Tonio Teklić

Personal information
- Date of birth: 9 September 1999 (age 27)
- Place of birth: Split, Croatia
- Height: 1.82 m (6 ft 0 in)
- Position: Attacking midfielder

Team information
- Current team: Mardin 1969 (on loan from Widzew Łódź)

Youth career
- 2008–2010: Solin
- 2010–2015: Adriatic Split
- 2015–2017: Hajduk Split

Senior career*
- Years: Team / Apps / (Gls)
- 2016–2020: Hajduk Split B / 50 / (8)
- 2017–2022: Hajduk Split / 32 / (2)
- 2020: → Varaždin (loan) / 12 / (0)
- 2021: → Hrvatski Dragovoljac (loan) / 4 / (0)
- 2021–2022: → Varaždin (loan) / 26 / (4)
- 2022–2023: Varaždin / 33 / (8)
- 2023–2025: Trabzonspor / 5 / (0)
- 2024: → Fatih Karagümrük (loan) / 8 / (0)
- 2024–2025: → Erzurumspor (loan) / 33 / (4)
- 2025–: Widzew Łódź / 8 / (0)
- 2025: Widzew Łódź II / 1 / (1)
- 2026: → Osijek (loan) / 13 / (0)
- 2026–: → Mardin 1969 (loan) / 0 / (0)

International career
- 2017: Croatia U18 / 2 / (0)
- 2016–2017: Croatia U19 / 5 / (1)
- 2018: Croatia U20 / 1 / (0)
- 2022–2023: Croatia U23 / 2 / (1)

= Tonio Teklić =

Croatian footballer (born 1999)

Tonio Teklić (/hr/; born 9 September 1999) is a Croatian professional footballer who plays as an attacking midfielder for TFF 1. Lig club Mardin 1969, on loan from Widzew Łódź.

==Club career==
Teklić was born in Split to a family originally from Livno and living in the suburb Solin. He began his youth career at the local NK Solin and quickly moved to the new-founded Adriatic Split where he spent 5 years at the youth levels winning various tournaments and individual awards. In the summer of 2015, Teklić, alongside many of his Adriatic teammates signed youth contracts with Hajduk Split. He established himself throughout the Hajduk B squad and got called up for senior squad league match of Hajduk against Lokomotiva Zagreb, where he entered as a substitute in the 46th minute, replacing Savvas Gentsoglou.

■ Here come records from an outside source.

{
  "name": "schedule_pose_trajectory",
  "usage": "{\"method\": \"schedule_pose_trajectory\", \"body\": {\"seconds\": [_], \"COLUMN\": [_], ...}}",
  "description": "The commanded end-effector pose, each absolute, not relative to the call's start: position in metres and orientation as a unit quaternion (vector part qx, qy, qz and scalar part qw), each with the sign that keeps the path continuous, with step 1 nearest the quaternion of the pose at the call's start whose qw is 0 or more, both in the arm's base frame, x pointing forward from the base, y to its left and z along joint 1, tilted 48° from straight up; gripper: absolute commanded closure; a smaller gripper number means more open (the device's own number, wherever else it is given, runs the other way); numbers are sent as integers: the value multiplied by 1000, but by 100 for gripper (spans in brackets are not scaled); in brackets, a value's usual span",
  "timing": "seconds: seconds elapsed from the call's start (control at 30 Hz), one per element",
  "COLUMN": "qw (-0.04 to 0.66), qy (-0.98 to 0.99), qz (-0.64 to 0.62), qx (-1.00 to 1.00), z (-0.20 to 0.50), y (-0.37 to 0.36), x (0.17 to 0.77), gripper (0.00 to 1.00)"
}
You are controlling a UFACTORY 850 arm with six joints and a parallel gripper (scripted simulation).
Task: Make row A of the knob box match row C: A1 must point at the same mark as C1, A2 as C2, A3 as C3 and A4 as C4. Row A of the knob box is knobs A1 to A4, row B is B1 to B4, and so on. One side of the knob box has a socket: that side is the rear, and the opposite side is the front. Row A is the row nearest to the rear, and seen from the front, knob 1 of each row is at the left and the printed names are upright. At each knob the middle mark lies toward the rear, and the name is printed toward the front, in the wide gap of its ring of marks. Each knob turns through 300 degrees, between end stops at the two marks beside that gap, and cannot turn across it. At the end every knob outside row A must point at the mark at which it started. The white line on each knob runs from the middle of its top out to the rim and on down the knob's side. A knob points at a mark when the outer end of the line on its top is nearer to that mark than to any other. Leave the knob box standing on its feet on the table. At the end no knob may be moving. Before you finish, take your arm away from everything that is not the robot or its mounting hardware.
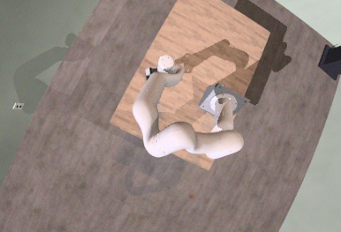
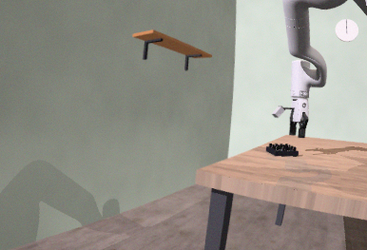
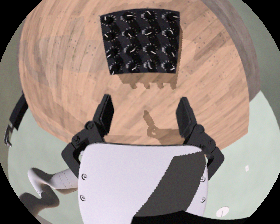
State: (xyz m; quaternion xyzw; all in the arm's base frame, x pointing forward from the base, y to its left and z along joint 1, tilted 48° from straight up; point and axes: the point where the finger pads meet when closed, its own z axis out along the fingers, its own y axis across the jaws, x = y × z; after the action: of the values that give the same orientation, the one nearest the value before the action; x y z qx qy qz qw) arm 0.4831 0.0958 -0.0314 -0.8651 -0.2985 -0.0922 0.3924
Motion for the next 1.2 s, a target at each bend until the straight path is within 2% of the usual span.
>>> {"method": "schedule_pose_trajectory", "body": {"seconds": [0.0,0.8,1.17], "qw": [392,392,378], "qy": [-299,-300,-400], "qz": [-93,-93,-140], "qx": [-865,-865,-823], "z": [-31,-31,-28], "y": [95,95,96], "x": [484,484,497], "gripper": [0,0,0]}}
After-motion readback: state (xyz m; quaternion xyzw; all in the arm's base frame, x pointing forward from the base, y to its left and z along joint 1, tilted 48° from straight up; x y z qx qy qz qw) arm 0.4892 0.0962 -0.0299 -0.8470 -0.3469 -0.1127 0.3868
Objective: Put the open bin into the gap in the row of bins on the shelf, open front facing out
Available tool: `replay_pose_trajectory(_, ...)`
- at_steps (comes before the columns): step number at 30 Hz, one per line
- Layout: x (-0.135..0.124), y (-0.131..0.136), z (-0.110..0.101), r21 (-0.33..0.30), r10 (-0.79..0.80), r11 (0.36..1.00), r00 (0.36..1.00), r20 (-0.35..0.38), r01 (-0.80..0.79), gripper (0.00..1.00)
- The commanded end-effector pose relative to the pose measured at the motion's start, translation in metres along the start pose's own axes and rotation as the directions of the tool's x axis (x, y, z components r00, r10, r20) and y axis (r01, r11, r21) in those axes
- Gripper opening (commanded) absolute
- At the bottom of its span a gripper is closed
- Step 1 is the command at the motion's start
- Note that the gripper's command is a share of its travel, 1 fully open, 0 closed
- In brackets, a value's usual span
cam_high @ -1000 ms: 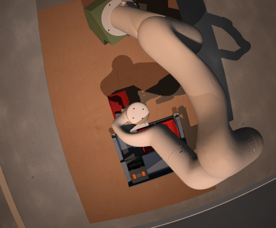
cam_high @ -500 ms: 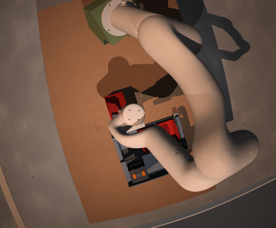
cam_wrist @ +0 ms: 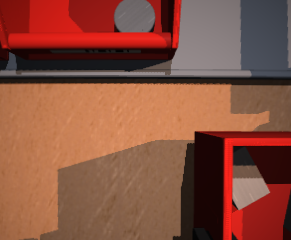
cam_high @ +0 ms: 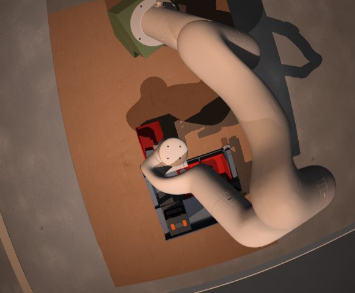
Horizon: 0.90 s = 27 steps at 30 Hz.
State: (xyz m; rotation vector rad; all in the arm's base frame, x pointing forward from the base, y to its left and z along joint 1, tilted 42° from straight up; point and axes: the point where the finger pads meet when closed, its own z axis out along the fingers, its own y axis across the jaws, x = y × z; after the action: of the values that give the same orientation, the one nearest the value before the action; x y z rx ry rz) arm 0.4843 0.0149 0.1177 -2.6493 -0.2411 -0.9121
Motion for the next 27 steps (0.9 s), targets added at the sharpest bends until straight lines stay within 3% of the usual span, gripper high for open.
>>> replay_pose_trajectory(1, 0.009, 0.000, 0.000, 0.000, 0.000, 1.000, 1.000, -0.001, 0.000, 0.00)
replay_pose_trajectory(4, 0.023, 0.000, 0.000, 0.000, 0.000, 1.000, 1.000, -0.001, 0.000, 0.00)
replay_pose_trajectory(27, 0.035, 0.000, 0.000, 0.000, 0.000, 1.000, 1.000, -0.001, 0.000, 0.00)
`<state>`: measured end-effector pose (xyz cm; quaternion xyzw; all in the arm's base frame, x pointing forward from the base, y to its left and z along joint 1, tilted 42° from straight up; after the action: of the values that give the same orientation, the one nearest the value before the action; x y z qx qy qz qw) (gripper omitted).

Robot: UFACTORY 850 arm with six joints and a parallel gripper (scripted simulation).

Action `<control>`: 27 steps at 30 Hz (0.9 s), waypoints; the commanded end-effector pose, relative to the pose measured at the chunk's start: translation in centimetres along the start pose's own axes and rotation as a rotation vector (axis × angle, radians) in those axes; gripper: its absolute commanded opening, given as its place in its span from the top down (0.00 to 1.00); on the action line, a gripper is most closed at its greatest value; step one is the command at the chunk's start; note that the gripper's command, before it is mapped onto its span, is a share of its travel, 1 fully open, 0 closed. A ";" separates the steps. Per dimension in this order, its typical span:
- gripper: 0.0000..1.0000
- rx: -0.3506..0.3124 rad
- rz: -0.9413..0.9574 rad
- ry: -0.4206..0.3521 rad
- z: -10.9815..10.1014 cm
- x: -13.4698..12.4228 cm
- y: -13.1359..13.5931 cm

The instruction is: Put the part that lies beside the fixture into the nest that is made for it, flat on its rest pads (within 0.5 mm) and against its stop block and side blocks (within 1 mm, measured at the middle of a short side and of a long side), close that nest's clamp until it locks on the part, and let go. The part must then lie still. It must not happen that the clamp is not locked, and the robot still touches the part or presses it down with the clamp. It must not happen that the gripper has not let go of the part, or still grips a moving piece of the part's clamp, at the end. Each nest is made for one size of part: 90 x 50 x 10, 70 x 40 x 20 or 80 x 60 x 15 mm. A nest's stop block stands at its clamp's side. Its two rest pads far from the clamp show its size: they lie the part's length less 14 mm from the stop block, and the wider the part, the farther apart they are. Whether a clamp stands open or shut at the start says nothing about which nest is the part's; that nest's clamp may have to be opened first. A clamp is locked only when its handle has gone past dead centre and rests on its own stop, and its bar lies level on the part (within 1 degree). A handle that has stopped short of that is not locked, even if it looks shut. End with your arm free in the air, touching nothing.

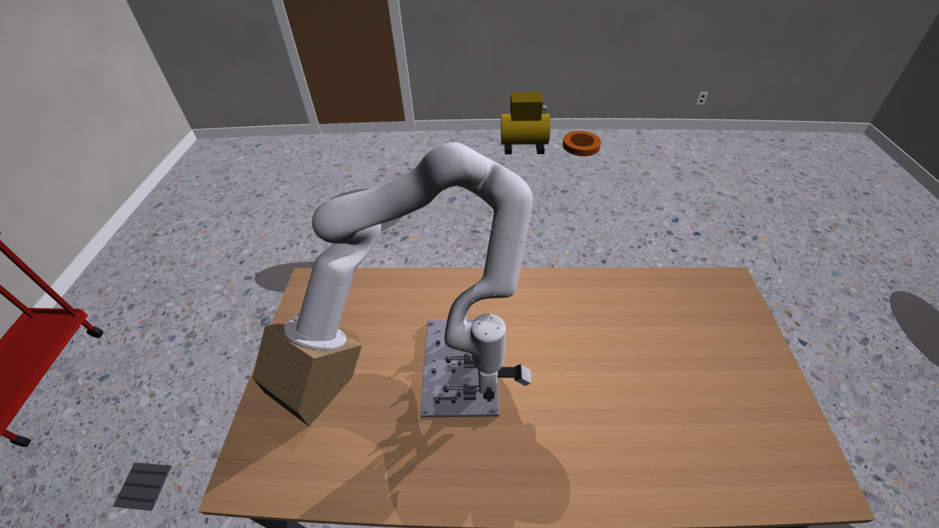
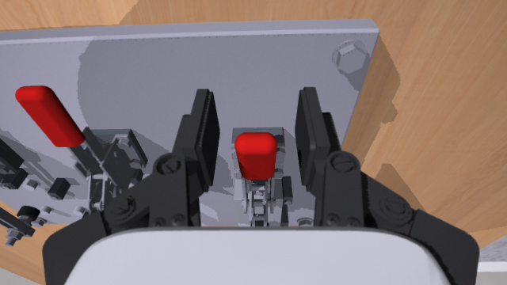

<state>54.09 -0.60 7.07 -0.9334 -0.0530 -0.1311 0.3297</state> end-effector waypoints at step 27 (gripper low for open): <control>0.53 -0.001 -0.001 0.001 -5.5 0.1 0.0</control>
<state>52.96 -3.98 11.10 -0.9334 -0.0530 -0.1311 0.3297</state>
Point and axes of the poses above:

Teklić became a permanent part of the first-team squad at the beginning of 2019.

On 21 July 2023, he signed a three-year contract with Süper Lig club Trabzonspor.

On 22 July 2025, Teklić joined Polish club Widzew Łódź on a free transfer, signing a four-year contract. On 3 January 2026, he returned to Croatia and joined Osijek on loan for the remainder of the season.

On 5 August 2026, he moved on loan to Turkish second division club Mardin 1969.